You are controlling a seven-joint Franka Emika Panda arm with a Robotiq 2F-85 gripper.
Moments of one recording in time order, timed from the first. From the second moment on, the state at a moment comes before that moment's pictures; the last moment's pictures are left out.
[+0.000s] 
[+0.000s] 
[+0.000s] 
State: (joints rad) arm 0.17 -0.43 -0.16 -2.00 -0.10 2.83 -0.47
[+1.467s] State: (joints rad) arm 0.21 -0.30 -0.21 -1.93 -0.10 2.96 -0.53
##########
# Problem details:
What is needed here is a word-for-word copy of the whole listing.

# Answer to the problem:
You are controlling a seven-joint Franka Emika Panda arm with a Robotiq 2F-85 gripper.
Moments of one recording in time order, timed from the first. From the second moment on, the state at a moment comes before that moment's pictures; the last moment's pictures are left out.
[+0.000s] 
[+0.000s] 
[+0.000s] 
State: (joints rad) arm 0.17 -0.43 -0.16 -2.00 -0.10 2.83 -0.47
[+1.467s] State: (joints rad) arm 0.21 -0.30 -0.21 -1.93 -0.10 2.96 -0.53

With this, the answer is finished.